### WORK TO COMPLETE
Which lines below include the string "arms"? Please show each one.

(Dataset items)

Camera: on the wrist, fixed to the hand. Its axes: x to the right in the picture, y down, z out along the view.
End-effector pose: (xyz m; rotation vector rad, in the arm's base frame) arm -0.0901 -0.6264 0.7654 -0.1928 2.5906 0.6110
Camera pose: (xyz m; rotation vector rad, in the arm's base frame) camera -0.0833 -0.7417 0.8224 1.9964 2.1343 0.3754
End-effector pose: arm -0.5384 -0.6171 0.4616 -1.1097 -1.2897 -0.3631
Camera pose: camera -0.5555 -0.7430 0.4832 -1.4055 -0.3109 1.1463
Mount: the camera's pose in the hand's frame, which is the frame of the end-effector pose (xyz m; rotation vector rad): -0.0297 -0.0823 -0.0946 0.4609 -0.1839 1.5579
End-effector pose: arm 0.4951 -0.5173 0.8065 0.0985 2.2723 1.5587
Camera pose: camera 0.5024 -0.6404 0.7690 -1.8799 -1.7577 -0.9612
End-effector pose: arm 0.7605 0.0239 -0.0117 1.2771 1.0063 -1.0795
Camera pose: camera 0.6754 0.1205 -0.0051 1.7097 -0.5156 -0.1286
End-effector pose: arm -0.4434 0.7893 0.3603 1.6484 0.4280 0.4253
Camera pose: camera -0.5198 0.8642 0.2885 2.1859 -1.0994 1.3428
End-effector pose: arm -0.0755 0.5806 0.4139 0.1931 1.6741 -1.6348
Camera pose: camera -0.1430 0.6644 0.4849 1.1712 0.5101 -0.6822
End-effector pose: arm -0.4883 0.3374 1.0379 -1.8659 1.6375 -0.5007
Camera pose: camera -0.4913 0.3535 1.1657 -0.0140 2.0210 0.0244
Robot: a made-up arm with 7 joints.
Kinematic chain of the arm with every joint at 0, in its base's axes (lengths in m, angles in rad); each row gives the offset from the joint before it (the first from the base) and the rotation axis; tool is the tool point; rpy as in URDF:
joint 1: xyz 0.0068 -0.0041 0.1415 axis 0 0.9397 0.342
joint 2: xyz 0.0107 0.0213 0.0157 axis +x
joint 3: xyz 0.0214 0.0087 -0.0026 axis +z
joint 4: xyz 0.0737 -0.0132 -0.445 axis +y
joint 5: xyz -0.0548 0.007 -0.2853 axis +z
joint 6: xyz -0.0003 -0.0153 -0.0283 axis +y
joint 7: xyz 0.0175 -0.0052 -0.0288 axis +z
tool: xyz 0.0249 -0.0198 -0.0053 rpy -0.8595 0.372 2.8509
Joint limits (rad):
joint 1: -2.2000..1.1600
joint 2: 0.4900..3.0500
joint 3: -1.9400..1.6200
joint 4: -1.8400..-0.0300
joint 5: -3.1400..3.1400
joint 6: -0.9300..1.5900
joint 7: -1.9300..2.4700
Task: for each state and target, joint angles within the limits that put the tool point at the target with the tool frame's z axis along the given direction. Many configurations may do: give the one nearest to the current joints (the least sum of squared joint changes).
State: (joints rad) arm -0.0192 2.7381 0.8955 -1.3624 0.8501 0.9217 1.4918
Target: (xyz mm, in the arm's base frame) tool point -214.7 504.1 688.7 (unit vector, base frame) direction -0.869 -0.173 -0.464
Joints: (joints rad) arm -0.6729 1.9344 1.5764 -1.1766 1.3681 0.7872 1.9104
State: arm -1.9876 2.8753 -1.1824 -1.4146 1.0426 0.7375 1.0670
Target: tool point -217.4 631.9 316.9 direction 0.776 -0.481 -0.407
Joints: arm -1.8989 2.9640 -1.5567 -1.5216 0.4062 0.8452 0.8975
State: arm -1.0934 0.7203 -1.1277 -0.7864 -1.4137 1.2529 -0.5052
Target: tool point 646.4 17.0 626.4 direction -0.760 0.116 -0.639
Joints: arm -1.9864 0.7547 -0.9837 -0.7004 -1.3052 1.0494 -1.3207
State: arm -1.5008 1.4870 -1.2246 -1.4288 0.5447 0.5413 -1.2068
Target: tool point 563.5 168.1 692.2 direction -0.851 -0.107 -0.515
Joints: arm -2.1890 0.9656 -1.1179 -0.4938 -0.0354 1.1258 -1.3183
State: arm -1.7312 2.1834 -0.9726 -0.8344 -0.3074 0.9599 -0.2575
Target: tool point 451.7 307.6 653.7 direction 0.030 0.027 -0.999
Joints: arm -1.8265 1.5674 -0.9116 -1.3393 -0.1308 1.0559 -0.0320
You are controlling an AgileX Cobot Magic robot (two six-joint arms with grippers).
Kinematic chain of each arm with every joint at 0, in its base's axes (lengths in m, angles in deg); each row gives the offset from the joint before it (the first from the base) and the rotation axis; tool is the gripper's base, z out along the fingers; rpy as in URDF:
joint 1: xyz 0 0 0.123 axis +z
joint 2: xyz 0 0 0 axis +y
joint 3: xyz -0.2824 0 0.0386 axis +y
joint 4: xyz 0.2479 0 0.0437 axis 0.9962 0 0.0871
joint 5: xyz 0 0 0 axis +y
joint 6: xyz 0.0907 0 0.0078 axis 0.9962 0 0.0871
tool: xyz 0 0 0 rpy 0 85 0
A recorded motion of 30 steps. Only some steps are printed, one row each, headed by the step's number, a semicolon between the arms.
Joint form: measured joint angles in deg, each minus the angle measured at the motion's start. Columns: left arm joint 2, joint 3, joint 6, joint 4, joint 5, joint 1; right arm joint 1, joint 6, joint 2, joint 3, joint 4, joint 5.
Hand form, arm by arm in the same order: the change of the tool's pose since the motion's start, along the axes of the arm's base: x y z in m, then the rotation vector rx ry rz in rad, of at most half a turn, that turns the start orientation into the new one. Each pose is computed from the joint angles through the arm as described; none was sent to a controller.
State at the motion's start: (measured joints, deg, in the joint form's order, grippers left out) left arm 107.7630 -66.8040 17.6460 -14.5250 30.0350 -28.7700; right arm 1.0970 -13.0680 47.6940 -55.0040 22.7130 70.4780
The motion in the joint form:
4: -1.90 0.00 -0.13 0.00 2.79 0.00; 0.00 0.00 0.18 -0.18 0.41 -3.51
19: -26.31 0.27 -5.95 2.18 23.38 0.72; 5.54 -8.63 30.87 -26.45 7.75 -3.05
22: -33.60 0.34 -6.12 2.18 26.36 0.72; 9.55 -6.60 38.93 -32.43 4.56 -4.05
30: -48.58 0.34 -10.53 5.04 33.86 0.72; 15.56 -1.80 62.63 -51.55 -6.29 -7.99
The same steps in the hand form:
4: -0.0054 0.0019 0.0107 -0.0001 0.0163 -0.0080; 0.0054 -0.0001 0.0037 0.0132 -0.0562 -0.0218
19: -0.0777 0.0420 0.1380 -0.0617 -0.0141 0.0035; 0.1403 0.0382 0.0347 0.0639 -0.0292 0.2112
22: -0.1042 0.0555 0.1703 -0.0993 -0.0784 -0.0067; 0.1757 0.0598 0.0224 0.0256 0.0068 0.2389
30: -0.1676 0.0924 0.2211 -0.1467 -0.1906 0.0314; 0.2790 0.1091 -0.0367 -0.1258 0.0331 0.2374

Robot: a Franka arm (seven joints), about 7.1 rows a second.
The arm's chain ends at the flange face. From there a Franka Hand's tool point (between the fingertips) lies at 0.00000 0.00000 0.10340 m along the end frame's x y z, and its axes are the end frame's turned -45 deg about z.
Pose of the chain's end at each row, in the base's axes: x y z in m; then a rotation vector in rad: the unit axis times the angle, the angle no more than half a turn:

### TASK RESULT
You are controlling an AgileX Cobot Magic robot (two six-joint arms with grippers).
A recorded motion of 30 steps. Only some steps are printed, one row each, headed by the step's number, a semicolon between the arms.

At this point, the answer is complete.